The parties agree that fees for the Services and any subsequently agreed upon Services to be provided shall be paid to Consultant as follows:

1. Cash Compensation. There will be no cash compensation paid for the performance by Mr. Gleeson of the Services.

2. Equity Compensation. Mr. Gleeson has been granted 109,375 shares of Company restricted common stock under the Company’s 2010 Equity Incentive Plan (the “Plan”), which shall vest in two equal tranches (a) the first tranche of 54,687.5 shares shall vest on January 30, 2011, and (b) the second tranche of 54,87.5 shares shall vest on July 30, 2011. In the event the Company terminate this agreement without Cause as defined below, prior to July 30, 2011, all 109,375 shares will fully vest on the termination date. If Mr. Gleeson is terminated with Cause, or resigns before July 30, 2011, Mr. Gleeson shall not be entitled to retain any Company stock contemplated by this paragraph other than the shares which have vested as of the date of Mr. Gleeson’s termination.

3. Temporary Housing Benefit.

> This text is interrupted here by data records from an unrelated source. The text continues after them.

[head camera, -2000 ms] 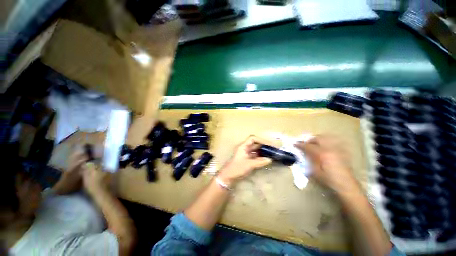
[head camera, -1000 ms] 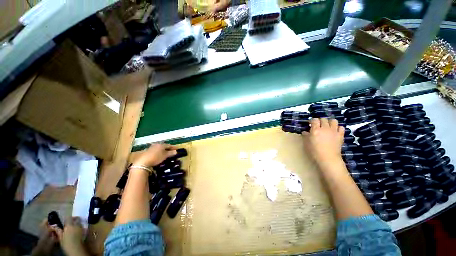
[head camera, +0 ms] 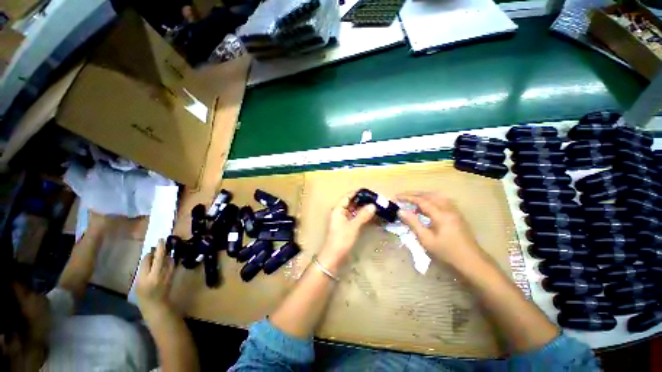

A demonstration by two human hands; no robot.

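Note:
My left hand holds a black unit above the cardboard mat. My right hand is at the unit's right end, its fingertips close to a small pale patch on it; whether they grip a label is too blurred to tell. White backing scraps lie on the mat just under and beside the right hand. A loose pile of black units lies to the left. Rows of black units stand on the white surface at the right.
A person's hand is by the pile at the left, beside a long white strip. A large open carton stands at the upper left. The green conveyor belt crosses behind the mat, with white boards beyond it.
A second ago my left hand was at the loose pile and my right at the rows. Both are now together over the mat with a unit. The neighbour's hand has moved to the pile.

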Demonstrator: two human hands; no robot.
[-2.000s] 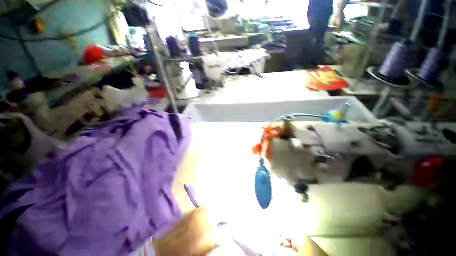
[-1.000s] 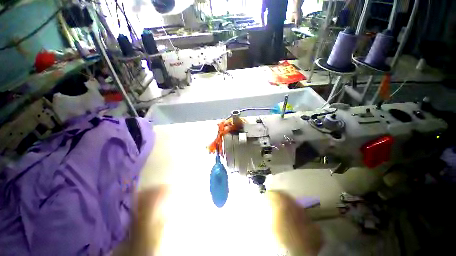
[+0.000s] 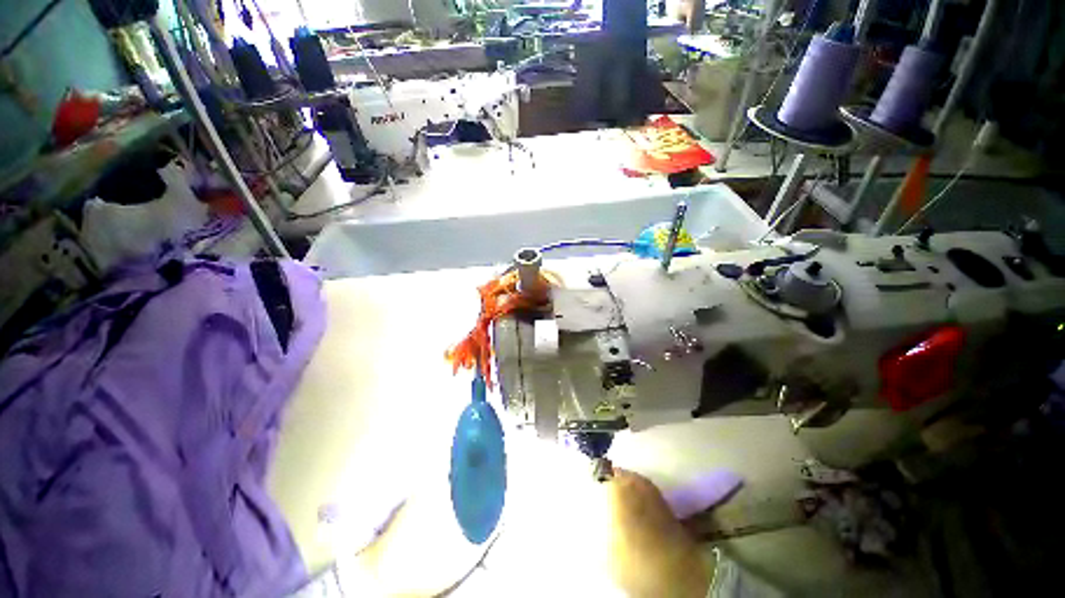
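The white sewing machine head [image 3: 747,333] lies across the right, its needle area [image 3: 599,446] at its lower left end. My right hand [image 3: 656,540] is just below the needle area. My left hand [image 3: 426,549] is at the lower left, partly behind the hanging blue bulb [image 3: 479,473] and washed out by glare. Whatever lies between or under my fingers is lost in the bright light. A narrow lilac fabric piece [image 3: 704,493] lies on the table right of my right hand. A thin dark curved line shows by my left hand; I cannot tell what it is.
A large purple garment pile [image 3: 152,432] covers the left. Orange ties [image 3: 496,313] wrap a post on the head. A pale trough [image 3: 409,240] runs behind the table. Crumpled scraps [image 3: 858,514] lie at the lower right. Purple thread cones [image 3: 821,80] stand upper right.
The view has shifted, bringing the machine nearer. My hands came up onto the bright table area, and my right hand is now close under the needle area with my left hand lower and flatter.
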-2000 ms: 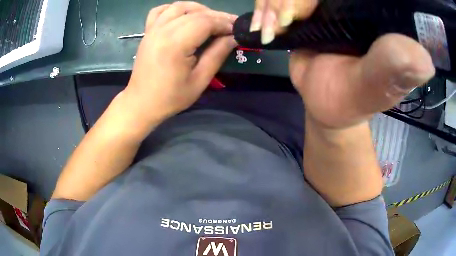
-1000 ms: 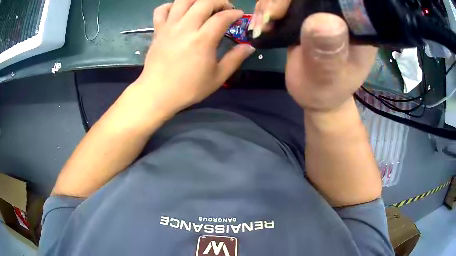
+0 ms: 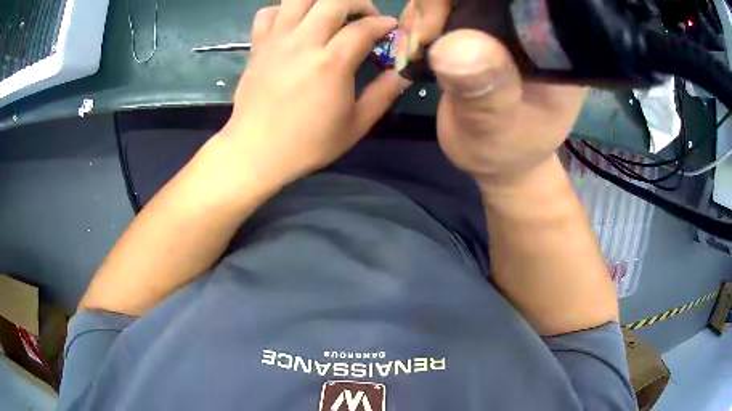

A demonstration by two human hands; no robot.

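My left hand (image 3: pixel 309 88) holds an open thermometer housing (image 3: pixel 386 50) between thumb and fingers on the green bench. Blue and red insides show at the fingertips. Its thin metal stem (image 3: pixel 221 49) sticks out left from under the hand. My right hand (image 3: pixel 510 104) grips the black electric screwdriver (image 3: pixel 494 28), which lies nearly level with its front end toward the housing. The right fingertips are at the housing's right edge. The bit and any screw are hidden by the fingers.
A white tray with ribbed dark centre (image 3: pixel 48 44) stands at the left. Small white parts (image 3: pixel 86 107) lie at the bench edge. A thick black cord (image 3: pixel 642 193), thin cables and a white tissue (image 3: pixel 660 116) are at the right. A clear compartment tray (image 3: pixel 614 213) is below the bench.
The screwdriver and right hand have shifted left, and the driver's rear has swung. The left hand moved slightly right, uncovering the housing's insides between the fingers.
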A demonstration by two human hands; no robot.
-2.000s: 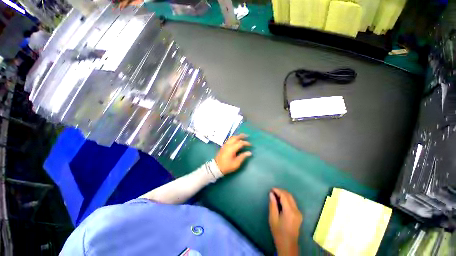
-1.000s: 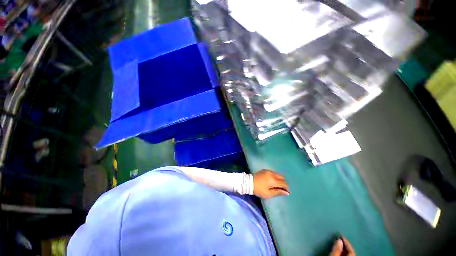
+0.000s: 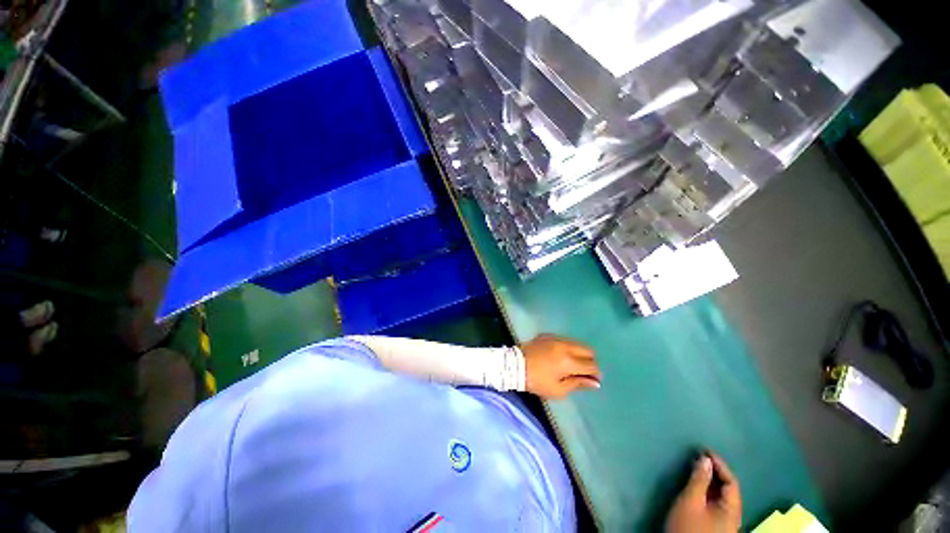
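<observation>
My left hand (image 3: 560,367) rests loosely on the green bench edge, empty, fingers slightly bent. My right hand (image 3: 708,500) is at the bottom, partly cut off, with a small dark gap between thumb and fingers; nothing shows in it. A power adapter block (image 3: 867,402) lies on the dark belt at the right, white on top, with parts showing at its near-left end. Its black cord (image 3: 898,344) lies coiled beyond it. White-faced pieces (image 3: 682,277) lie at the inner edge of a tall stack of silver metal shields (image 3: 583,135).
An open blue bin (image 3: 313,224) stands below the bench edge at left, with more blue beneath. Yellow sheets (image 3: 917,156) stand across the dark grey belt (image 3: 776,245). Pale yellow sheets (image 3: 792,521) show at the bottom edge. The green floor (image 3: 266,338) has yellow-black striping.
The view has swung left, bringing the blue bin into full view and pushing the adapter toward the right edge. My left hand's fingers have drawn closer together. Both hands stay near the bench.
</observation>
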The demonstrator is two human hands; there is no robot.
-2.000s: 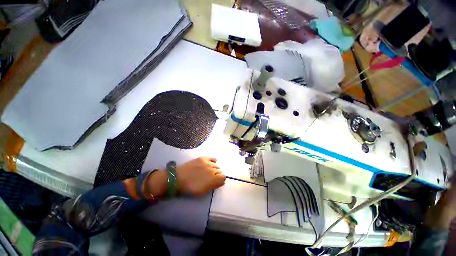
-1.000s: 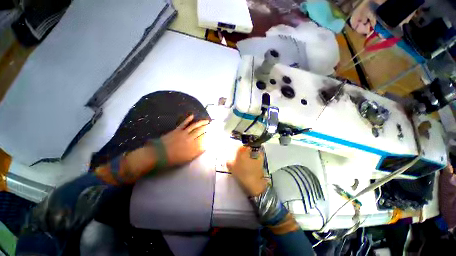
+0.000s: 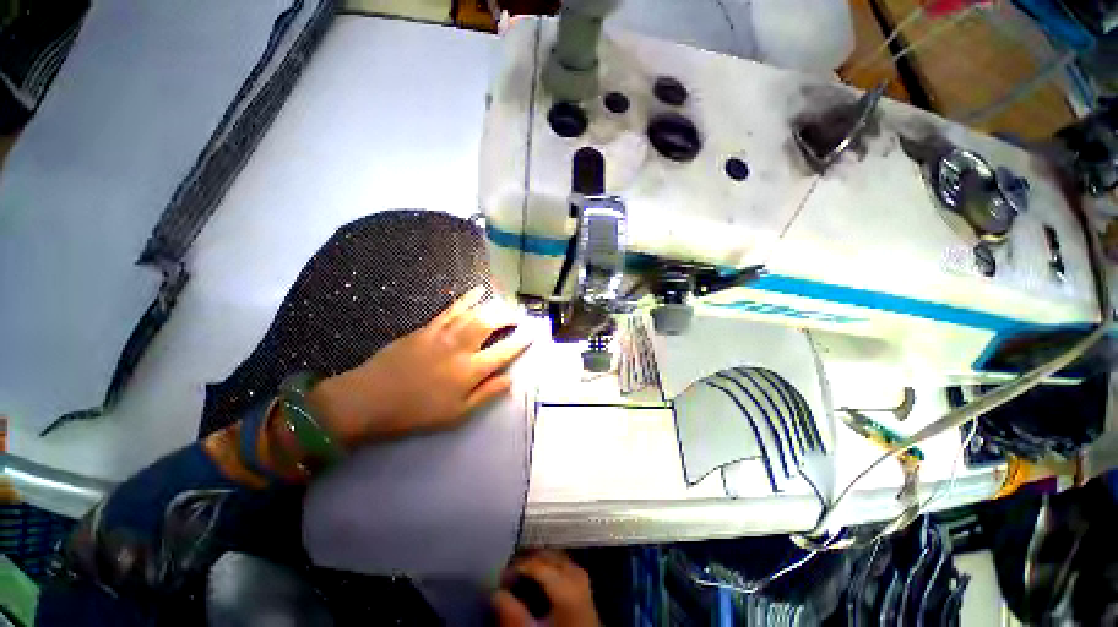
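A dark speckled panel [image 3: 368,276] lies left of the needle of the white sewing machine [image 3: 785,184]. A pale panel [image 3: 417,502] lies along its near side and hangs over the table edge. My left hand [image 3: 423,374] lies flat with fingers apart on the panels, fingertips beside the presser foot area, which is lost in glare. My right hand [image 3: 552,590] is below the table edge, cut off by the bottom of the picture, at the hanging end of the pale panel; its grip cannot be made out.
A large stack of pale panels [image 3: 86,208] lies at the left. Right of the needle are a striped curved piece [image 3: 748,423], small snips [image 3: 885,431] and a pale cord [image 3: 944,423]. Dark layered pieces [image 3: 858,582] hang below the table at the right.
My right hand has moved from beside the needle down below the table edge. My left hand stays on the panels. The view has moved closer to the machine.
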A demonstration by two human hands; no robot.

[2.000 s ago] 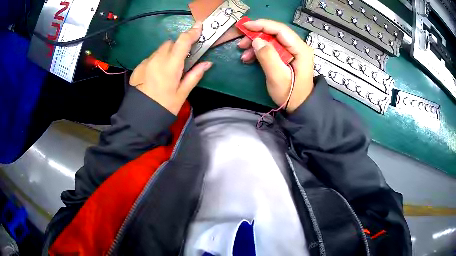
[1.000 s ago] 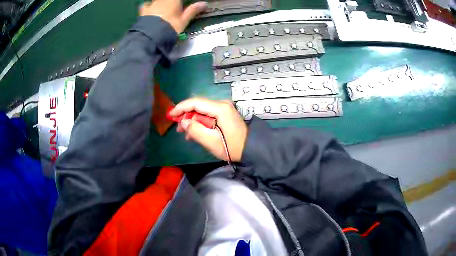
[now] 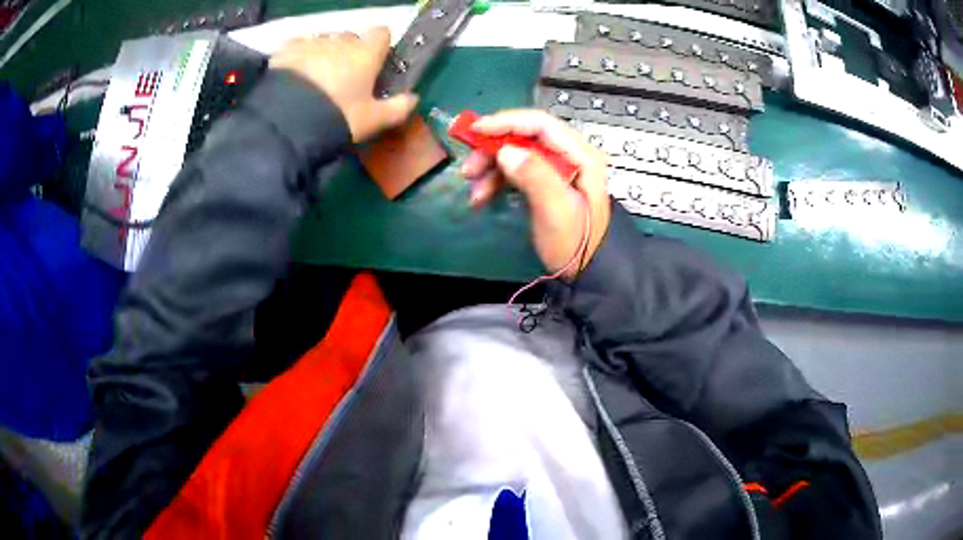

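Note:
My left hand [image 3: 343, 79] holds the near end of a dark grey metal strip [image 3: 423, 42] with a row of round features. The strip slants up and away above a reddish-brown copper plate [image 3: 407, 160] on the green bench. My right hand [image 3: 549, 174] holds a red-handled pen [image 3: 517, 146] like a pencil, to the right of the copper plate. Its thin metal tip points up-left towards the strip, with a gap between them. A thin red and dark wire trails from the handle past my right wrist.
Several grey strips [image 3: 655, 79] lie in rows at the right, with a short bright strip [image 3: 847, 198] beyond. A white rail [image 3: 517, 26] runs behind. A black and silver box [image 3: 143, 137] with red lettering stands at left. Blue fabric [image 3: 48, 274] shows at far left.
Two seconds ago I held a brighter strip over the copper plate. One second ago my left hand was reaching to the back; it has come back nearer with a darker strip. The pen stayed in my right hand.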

To assist in providing temporary housing in Carlsbad while Mr. Gleeson performs the duties required by this Agreement, and subject to Mr. Gleeson’s continued provision of the Services and the satisfactory performance of the duties referenced on Exhibit A, Company agrees to provide Mr. Gleeson reimbursement for temporary housing at a rate not to exceed $5,000.00 per month for the period from August 9, 2010 to July 30, 2011, or such earlier time at which Mr. Gleeson no longer serves as the Company’s interim Chief Executive Officer. In order to obtain reimbursement for temporary housing, Mr. Gleeson will be required to submit a monthly expense report, with appropriate receipts. The Company does not make any representations regarding the tax consequences of this benefit and Mr. Gleeson is advised to obtain Mr. Gleeson’s own tax counsel for such information and guidance.

4. Definition of Cause. For purposes of this Agreement, “Cause” is defined as: (a) acts or omissions constituting gross negligence, recklessness or willful misconduct on the part of Mr. Gleeson with respect to Mr. Gleeson’s obligations or otherwise relating to the business of Company; (b) any acts or conduct by Mr. Gleeson that are materially adverse to Company’s interests; (c) Mr. Gleeson’s material breach of this Agreement; (d) Mr. Gleeson’s breach of Company’s Employee Innovations and Proprietary Rights Agreement; (e) Mr. Gleeson’s conviction or entry of a plea of nolo contendere for fraud, misappropriation or embezzlement, or any felony or crime of moral turpitude or that otherwise negatively impacts Mr. Gleeson’s ability to effectively perform his duties hereunder; or (f) Mr. Gleeson’s willful neglect of duties as determined in the sole and exclusive discretion of the Board of Directors.